The exercise calls for a faithful copy of all the data.

##### Working data

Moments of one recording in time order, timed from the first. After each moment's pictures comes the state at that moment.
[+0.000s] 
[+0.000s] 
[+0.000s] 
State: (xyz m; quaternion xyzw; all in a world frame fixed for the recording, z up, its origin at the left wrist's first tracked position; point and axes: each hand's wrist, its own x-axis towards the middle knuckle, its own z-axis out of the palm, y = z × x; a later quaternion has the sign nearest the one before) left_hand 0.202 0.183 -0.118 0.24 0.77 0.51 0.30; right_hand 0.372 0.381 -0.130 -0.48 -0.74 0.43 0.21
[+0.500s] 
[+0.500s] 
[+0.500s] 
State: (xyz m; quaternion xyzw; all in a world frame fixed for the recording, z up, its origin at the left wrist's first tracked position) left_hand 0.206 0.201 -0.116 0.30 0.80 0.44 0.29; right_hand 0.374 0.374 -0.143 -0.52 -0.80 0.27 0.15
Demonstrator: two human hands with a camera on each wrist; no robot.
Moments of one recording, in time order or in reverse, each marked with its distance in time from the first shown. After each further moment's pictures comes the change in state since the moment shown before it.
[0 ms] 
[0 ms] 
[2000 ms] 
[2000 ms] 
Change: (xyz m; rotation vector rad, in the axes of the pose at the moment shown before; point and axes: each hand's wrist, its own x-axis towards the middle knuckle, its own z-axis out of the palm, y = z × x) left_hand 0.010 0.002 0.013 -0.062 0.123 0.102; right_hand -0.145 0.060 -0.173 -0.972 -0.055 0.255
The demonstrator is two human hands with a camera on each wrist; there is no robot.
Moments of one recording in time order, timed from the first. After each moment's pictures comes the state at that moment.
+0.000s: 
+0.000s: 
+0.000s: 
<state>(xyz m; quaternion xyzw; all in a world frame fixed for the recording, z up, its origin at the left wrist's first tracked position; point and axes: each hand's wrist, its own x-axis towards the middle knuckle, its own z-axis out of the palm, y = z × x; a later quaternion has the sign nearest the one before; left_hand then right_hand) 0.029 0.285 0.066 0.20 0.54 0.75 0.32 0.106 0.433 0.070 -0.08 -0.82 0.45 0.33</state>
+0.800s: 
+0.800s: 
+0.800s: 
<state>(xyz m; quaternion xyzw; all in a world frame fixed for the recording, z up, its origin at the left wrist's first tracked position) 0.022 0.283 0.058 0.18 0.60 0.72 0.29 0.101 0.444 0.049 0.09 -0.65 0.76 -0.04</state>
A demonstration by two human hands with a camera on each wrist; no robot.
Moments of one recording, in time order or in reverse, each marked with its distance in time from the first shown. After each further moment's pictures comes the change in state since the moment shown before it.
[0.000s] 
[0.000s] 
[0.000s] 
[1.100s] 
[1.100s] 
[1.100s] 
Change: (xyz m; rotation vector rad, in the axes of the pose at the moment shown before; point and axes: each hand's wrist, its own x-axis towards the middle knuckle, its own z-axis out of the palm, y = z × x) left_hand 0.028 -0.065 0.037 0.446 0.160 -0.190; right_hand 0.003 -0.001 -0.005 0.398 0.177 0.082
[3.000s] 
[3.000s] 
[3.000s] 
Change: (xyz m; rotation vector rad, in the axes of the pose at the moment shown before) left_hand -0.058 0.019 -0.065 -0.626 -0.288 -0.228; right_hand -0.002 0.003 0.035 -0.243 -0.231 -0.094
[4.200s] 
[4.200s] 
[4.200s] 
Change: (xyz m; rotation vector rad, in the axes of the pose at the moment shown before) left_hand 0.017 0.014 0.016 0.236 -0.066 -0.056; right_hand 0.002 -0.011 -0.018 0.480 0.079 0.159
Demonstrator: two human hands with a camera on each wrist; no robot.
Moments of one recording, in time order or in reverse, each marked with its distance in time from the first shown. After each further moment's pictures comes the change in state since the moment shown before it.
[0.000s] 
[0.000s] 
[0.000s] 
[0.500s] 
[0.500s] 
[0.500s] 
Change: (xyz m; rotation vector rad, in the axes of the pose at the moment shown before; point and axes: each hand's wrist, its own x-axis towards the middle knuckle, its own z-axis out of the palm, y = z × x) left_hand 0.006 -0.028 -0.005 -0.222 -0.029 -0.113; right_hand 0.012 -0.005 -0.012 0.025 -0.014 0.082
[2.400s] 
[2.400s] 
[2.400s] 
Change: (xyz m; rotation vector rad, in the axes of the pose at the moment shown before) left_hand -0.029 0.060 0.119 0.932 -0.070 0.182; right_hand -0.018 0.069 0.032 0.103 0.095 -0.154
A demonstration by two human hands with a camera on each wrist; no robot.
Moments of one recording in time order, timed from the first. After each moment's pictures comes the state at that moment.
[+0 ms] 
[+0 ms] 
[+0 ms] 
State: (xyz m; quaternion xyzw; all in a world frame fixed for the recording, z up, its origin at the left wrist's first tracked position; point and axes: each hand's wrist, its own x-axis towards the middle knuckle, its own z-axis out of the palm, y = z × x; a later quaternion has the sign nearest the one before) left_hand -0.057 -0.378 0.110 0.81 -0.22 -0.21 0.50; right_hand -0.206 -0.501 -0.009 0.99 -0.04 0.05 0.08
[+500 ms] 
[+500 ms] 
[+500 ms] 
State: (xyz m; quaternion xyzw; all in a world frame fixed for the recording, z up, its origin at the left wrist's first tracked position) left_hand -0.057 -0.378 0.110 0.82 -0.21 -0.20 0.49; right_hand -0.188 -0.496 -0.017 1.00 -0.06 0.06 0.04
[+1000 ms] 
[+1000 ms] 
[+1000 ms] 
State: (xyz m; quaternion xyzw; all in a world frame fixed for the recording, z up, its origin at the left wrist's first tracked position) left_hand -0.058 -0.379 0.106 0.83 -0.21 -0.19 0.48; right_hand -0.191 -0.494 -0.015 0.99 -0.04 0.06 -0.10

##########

## [Exercise answer]
Moments of one recording in time order, timed from the first. After each moment's pictures comes the state at that moment.
[+0.000s] 
[+0.000s] 
[+0.000s] 
State: (xyz m; quaternion xyzw; all in a world frame fixed for the recording, z up, its origin at the left wrist's first tracked position; point and axes: each hand's wrist, its own x-axis towards the middle knuckle, its own z-axis out of the palm, y = z × x; a later quaternion has the sign nearest the one before) left_hand 0.202 0.183 -0.118 0.24 0.77 0.51 0.30; right_hand 0.372 0.381 -0.130 -0.48 -0.74 0.43 0.21
[+0.500s] 
[+0.500s] 
[+0.500s] 
State: (xyz m; quaternion xyzw; all in a world frame fixed for the recording, z up, its origin at the left wrist's first tracked position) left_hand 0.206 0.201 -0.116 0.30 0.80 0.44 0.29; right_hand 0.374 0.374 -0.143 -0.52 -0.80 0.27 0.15
Demonstrator: two human hands with a camera on each wrist; no robot.
Moments of one recording, in time order or in reverse, each marked with its distance in time from the first shown. After each further moment's pictures comes the change in state since the moment shown before it.
[0 ms] 
[0 ms] 
[2000 ms] 
[2000 ms] 
Change: (xyz m; rotation vector rad, in the axes of the pose at the moment shown before; point and axes: each hand's wrist, its own x-axis towards the middle knuckle, its own z-axis out of the palm, y = z × x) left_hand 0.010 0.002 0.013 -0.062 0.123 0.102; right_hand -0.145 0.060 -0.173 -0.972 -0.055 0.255
The demonstrator is two human hands with a camera on each wrist; there is no robot.
Moments of one recording in time order, timed from the first. After each moment's pictures comes the state at that moment.
+0.000s: 
+0.000s: 
+0.000s: 
<state>(xyz m; quaternion xyzw; all in a world frame fixed for the recording, z up, its origin at the left wrist's first tracked position; point and axes: each hand's wrist, its own x-axis towards the middle knuckle, its own z-axis out of the palm, y = z × x; a later quaternion has the sign nearest the one before; left_hand then right_hand) 0.029 0.285 0.066 0.20 0.54 0.75 0.32 0.106 0.433 0.070 -0.08 -0.82 0.45 0.33</state>
+0.800s: 
+0.800s: 
+0.800s: 
<state>(xyz m; quaternion xyzw; all in a world frame fixed for the recording, z up, its origin at the left wrist's first tracked position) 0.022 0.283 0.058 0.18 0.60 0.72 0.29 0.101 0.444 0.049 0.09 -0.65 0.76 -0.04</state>
A demonstration by two human hands with a camera on each wrist; no robot.
Moments of one recording, in time order or in reverse, each marked with its distance in time from the first shown. After each further moment's pictures comes the change in state since the moment shown before it.
[0.000s] 
[0.000s] 
[0.000s] 
[1.100s] 
[1.100s] 
[1.100s] 
Change: (xyz m; rotation vector rad, in the axes of the pose at the moment shown before; point and axes: each hand's wrist, its own x-axis towards the middle knuckle, its own z-axis out of the palm, y = z × x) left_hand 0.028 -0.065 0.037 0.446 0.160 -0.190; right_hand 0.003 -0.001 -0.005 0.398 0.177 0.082
[3.000s] 
[3.000s] 
[3.000s] 
Change: (xyz m; rotation vector rad, in the axes of the pose at the moment shown before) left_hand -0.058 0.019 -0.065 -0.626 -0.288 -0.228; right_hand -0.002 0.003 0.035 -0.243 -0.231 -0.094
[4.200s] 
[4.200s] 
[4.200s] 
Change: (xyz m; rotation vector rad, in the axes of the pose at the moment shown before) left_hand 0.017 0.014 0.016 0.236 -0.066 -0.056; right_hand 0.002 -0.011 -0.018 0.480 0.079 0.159
Demonstrator: two human hands with a camera on each wrist; no robot.
Moments of one recording, in time order or in reverse, each marked with its distance in time from the first shown. After each further moment's pictures comes the change in state since the moment shown before it.
[0.000s] 
[0.000s] 
[0.000s] 
[0.500s] 
[0.500s] 
[0.500s] 
Change: (xyz m; rotation vector rad, in the axes of the pose at the moment shown before; point and axes: each hand's wrist, its own x-axis towards the middle knuckle, its own z-axis out of the palm, y = z × x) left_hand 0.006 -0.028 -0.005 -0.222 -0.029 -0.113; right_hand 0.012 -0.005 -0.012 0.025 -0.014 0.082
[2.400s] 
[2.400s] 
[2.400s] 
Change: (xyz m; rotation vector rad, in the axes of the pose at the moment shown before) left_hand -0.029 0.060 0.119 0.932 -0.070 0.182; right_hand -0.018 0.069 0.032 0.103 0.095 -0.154
A demonstration by two human hands with a camera on each wrist; no robot.
Moments of one recording in time order, timed from the first. After each moment's pictures comes the state at that moment.
[+0 ms] 
[+0 ms] 
[+0 ms] 
State: (xyz m; quaternion xyzw; all in a world frame fixed for the recording, z up, its origin at the left wrist's first tracked position; point and axes: each hand's wrist, its own x-axis towards the middle knuckle, its own z-axis out of the palm, y = z × x; a later quaternion has the sign nearest the one before) left_hand -0.057 -0.378 0.110 0.81 -0.22 -0.21 0.50; right_hand -0.206 -0.501 -0.009 0.99 -0.04 0.05 0.08
[+500 ms] 
[+500 ms] 
[+500 ms] 
State: (xyz m; quaternion xyzw; all in a world frame fixed for the recording, z up, its origin at the left wrist's first tracked position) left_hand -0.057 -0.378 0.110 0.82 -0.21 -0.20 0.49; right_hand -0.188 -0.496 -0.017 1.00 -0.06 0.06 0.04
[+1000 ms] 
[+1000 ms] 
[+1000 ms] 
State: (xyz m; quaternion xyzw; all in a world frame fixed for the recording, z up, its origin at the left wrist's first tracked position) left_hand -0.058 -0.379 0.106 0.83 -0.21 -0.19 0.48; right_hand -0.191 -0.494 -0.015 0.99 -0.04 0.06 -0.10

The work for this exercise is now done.